- **EXERCISE REQUIREMENTS**:
Each line in the data must be reproduced as written, except for any picture.

(AVAILABLE DATA)

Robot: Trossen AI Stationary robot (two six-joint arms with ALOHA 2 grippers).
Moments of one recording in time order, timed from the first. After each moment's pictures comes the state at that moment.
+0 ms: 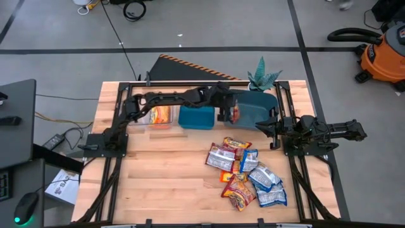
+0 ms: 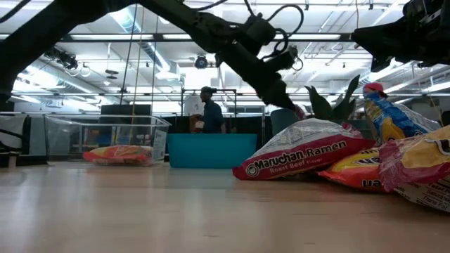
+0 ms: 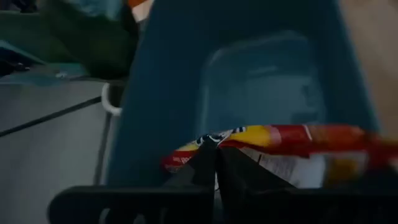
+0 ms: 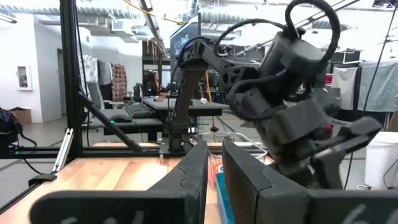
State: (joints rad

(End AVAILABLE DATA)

- **SOLUTION TO THE PROBLEM**:
Robot: Trossen AI Stationary robot (two six-joint arms with ALOHA 2 grippers).
Moments of one recording in time order, timed from the first. After each moment's pictures comes the state at that moment.
+0 ms: 
+0 ms: 
+0 ms: 
+0 ms: 
State: (joints rad

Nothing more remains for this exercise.